Now, you can pull out the podcast you are interested in (note that this occurs with the 'episode_show_name' column of the dataset). If you'd like to plot listening history for an artist instead, you may pass in a tidy dataframe with day, month, year, and value columns directly into year_heatmap.

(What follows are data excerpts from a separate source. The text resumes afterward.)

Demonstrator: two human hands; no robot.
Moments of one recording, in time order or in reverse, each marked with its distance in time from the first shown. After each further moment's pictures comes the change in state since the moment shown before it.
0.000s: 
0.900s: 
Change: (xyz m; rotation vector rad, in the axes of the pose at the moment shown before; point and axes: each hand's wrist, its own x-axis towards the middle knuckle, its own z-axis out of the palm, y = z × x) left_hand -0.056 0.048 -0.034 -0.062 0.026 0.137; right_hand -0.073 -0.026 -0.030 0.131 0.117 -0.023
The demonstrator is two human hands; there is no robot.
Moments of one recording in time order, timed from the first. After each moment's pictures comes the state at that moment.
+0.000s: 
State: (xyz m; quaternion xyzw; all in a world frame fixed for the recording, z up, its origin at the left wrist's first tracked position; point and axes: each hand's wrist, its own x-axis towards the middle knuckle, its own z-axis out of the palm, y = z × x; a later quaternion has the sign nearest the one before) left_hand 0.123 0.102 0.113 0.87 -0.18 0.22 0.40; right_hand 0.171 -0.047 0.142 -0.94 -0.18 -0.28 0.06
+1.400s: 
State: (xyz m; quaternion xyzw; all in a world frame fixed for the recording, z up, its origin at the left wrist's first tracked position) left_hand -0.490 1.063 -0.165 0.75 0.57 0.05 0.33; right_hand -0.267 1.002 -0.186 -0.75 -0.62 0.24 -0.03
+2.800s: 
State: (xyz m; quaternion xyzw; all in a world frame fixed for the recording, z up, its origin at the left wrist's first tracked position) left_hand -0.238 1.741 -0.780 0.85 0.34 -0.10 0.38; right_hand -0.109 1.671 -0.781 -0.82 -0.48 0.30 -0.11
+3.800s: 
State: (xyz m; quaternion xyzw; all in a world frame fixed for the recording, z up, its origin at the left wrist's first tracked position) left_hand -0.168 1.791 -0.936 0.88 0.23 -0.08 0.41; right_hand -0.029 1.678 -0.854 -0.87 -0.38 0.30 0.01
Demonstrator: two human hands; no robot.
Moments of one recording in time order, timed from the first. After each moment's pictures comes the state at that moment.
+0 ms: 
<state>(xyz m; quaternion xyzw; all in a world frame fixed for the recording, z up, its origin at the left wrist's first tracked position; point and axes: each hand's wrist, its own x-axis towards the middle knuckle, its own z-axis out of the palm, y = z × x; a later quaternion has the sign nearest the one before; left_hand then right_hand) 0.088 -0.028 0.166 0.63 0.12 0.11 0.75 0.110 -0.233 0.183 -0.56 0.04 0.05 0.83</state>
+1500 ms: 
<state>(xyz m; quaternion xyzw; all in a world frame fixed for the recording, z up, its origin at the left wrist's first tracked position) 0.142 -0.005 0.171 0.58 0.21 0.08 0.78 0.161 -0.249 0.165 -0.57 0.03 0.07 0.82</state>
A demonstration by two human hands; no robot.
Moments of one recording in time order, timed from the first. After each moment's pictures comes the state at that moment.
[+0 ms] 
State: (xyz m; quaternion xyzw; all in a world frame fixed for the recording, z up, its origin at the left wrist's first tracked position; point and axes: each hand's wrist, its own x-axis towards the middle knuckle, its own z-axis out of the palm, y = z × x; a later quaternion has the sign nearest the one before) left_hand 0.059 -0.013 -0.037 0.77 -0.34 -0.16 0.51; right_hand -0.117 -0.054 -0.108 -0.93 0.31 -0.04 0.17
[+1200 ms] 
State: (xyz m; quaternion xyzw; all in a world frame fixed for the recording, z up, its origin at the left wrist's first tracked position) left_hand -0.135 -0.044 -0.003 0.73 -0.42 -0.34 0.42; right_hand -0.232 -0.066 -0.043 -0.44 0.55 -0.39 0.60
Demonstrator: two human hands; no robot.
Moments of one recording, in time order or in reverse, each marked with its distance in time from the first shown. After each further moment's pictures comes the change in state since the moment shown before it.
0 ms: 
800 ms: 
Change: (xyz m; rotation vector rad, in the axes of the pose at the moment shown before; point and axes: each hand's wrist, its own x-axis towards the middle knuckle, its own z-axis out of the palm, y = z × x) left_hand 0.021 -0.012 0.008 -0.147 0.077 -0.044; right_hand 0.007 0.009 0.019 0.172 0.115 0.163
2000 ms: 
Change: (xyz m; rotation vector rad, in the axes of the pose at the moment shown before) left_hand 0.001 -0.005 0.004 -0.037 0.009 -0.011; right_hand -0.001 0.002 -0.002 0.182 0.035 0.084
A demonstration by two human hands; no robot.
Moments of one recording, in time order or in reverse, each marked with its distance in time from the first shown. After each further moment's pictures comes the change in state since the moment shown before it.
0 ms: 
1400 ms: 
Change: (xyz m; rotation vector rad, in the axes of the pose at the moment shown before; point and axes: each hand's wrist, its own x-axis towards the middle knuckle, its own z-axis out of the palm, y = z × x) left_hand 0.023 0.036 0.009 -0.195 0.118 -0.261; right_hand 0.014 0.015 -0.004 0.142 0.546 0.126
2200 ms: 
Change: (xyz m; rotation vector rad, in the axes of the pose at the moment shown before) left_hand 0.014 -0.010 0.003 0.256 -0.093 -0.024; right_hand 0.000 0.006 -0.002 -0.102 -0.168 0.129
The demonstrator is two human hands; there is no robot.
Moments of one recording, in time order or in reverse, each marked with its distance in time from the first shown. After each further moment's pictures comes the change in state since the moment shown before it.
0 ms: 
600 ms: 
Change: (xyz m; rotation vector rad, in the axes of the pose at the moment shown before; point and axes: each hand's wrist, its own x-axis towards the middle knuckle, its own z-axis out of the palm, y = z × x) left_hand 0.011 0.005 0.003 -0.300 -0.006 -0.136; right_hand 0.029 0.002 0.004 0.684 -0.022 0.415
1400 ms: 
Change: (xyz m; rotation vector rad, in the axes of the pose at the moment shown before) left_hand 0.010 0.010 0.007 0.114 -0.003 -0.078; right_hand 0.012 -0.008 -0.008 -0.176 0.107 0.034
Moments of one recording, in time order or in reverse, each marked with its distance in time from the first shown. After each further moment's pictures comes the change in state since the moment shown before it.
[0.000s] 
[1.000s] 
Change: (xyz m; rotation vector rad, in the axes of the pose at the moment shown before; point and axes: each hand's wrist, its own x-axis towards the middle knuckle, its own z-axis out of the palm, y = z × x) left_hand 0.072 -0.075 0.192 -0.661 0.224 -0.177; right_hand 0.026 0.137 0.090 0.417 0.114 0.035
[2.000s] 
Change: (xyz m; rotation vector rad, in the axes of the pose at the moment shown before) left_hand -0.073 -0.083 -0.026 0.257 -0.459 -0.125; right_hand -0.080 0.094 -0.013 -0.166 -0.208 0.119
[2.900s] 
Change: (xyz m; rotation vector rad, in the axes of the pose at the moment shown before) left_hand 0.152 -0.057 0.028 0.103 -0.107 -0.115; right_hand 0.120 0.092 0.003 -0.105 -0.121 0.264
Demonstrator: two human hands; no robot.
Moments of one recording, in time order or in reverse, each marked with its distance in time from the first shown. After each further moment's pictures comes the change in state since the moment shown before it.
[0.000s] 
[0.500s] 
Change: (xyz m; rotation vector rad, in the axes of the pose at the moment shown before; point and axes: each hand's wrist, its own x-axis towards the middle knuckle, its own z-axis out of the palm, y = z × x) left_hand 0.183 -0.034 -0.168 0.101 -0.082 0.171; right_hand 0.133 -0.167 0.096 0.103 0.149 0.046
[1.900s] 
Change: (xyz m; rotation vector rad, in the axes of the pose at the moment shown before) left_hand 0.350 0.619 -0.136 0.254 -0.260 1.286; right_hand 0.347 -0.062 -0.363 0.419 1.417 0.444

podcast_df = hovercal.spotify_cleaner(spotify_df, 'The History of Egypt Podcast')
podcast_df.head()
date mPlayed day month year date_time episode_name unique_episodes
0 2020-06-16 78.2158 16 6 2020 2020-06-16 03:19:11 {'Episode 2: Horus Takes Flight', 'Episode 1: The Two Lands'} 2
1 2020-06-17 62.4658 17 6 2020 2020-06-17 15:21:51 {'Interlude: Infinite Waters', 'Episode 2: Horus Takes Flight', 'Episode 1: The Two Lands', 'Episode 3: Horus vs Seth'} 4
2 2020-06-18 38.2889 18 6 2020 2020-06-18 03:36:57 {'Episode 4: The Sacred Ones'} 1
3 2020-06-20 6.90042 20 6 2020 2020-06-20 18:20:34 {'Episode 4: The Sacred Ones'} 1
4 2020-06-25 7.69712 25 6 2020 2020-06-25 20:36:14 {'Episode 4: The Sacred Ones'} 1

Now, let's plot:

# Create the list of what we want to hover over
hov = ['episode_name', 'unique_episodes']

# The big plot!
pod_panel = hovercal.year_heatmap(podcast_df,
             [2020, 2021, 2022],
             fig_height = 160,
             show_toolbar=False,
             hover_columns = hov,
             value_column = 'mPlayed',
             empty_color = '#FAFAFA',
             month_separation_color = 'green',
             month_separation_alpha = 0.3,
             outline_color = 'green',
             box_separation_width = 2,
             cmap_color = 'Greens',
             day_label = 'Short')

pod_panel

pod_example

Saving Plots

Once you are happy with your hovercal plot (let's call it my_hovercal), you can save it as a static hover-able html with my_hovercal.save('filename.html'). You can also save as a png with my_hovercal.save('filename.png'). Note it is not currently possible to increase dpi through panel experts, but this will hopefully be updated in future releases.